After 100 centrally adjudicated progression events, the interim analysis showed no improvement in PFS with immunotherapy compared to TMZ. Median PFS was 7.7 months in the ipilimumab plus nivolumab group versus 8.5 months in the TMZ group (hazard ratio, 1.47; 70% confidence interval, 1.19 to 1.83). The one-sided P value was 0.96, indicating no statistical significance favoring the experimental arm.
Overall survival data remain immature with more than 50% of participants alive at the time of analysis; median OS was approximately 13 months in both arms (HR, 0.95; 95% CI, 0.61 to 1.49; P = .36), showing no survival advantage with dual immune checkpoint blockade.
Regarding safety, no new toxicity signals emerged beyond the known adverse event profiles of ipilimumab and nivolumab. Immune-related adverse events were manageable and did not differ markedly from prior reports. Notably, corticosteroids were prohibited at immunotherapy initiation to optimize immune responsiveness.
Expert Commentary
This trial adds to the growing body of evidence that checkpoint inhibitors, despite their remarkable impact on multiple solid tumors, may have limited efficacy in newly diagnosed glioblastoma, especially in the MGMT-unmethylated subgroup. The microenvironmental factors, blood-brain barrier challenges, and limited T-cell infiltration potentially underpin these disappointing results.
The failure to improve PFS or OS with ipilimumab and nivolumab corroborates similar outcomes from other immunotherapy studies in GBM. The trial’s robust design with central confirmation of molecular status, a well-stratified population, and careful steroid management strengthens confidence in these conclusions.

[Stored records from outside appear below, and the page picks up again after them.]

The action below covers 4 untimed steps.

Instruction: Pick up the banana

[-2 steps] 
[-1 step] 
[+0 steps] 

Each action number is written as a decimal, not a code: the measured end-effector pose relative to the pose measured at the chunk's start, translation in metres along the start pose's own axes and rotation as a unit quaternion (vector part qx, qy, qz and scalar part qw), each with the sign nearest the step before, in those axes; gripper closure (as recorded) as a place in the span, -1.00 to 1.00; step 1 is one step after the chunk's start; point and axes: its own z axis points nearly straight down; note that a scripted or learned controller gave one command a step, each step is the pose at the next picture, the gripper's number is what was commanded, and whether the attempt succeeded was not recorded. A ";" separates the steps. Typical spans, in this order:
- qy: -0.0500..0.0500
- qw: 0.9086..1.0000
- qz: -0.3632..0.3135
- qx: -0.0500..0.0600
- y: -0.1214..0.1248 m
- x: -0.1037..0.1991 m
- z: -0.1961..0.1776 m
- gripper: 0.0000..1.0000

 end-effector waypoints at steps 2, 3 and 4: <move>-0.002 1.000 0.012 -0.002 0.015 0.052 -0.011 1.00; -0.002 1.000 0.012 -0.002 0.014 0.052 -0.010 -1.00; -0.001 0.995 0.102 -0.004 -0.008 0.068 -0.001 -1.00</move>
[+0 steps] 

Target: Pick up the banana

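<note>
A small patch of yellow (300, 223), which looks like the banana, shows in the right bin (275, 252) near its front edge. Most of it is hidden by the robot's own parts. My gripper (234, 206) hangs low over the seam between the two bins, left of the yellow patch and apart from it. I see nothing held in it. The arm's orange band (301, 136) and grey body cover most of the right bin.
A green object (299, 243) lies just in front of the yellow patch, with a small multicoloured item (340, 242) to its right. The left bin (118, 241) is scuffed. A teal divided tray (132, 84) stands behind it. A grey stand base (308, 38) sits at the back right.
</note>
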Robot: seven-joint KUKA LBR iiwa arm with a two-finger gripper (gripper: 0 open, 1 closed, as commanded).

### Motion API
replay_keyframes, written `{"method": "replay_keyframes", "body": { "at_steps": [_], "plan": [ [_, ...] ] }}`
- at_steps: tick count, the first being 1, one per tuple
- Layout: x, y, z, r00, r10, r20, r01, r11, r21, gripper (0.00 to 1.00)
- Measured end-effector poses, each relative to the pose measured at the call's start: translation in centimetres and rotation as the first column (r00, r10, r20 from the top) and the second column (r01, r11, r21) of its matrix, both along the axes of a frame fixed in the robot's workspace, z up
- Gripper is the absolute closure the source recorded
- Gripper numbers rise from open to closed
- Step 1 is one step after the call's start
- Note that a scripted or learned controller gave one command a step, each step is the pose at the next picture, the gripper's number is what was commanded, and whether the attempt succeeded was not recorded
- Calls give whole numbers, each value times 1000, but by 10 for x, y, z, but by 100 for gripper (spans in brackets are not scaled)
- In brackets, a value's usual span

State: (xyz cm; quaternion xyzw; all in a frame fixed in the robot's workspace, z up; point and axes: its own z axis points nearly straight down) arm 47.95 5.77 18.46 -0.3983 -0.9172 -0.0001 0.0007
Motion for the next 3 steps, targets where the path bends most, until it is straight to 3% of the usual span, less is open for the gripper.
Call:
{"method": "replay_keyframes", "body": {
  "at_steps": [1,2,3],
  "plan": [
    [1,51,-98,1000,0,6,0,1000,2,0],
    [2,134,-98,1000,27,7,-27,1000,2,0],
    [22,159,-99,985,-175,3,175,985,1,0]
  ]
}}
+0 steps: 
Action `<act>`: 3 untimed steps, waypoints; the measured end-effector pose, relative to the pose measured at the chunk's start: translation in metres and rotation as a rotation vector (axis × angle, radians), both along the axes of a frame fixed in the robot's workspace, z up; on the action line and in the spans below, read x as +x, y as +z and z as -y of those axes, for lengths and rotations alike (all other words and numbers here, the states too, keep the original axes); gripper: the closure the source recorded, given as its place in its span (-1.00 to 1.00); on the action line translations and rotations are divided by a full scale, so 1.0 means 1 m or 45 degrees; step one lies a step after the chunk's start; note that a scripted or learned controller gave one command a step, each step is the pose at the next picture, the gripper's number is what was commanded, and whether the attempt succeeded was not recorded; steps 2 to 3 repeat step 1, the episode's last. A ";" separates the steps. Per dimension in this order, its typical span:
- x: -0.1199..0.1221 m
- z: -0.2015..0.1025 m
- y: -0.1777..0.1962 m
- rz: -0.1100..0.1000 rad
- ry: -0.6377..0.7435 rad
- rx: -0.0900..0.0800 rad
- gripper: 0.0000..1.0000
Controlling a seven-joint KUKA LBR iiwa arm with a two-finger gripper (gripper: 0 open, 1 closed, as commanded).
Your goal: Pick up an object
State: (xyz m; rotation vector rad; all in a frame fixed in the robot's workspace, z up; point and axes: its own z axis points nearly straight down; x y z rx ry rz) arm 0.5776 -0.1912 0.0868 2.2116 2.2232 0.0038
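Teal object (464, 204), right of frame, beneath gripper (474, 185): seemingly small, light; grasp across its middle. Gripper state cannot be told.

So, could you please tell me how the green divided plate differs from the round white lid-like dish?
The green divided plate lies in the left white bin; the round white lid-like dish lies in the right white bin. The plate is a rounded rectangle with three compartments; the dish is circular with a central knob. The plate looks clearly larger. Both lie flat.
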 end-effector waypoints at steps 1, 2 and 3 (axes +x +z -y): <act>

Limitations include the relatively early interim analysis and immature OS data, although the PFS hazard ratio strongly argued against immunotherapy benefit. Future research should explore combination approaches that enhance immune infiltration or target additional tumor vulnerabilities alongside checkpoint inhibition.
Conclusion
The NRG Oncology BN007 randomized Phase II trial showed that combining ipilimumab with nivolumab does not improve progression-free survival over temozolomide in patients with newly diagnosed, MGMT-unmethylated glioblastoma undergoing radiotherapy. Consequently, the trial was permanently closed before progressing to Phase III OS analysis.
These findings underscore the ongoing challenge of advancing immunotherapy in glioblastoma and the pressing need for alternative strategies in this patient subgroup. Ongoing molecular and correlative studies from this trial may yield insights that inform future personalized immunotherapeutic approaches.
References
1.Lassman AB, Polley MC, Iwamoto FM, Sloan AE, Wang TJC, Aldape KD, Wefel JS, Gondi V, Gutierrez AN, Manasawala MH, Gilbert MR, Sulman EP, Wolchok JD, Green RM, Neil EC, Lukas RV, Goldlust SA, Snuderl M, Galbraith K, Dignam JJ, Won M, Mehta MP. Dual Immune Check Point Blockade in MGMT-Unmethylated Newly Diagnosed Glioblastoma: NRG Oncology BN007, a Randomized Phase II/III Clinical Trial. J Clin Oncol. 2025 Sep 20;43(27):3032-3040. doi: 10.1200/JCO-25-00618 IF: 41.9 Q1 . Epub 2025 Aug 8. PMID: 40779733 IF: 41.9 Q1 ; PMCID: PMC12440284 IF: 41.9 Q1 .
2. Stupp R, et al. Radiotherapy plus concomitant and adjuvant temozolomide for glioblastoma. N Engl J Med. 2005;352(10):987-96.
3. Reardon DA, et al. Immunotherapy advances for glioblastoma. Neuro Oncol. 2020;22(4):555-565.
4. Clarke JL, et al. The role of immune checkpoint blockade in glioblastoma: mechanisms and clinical outcomes. Nat Rev Clin Oncol. 2021;18(4):234-246.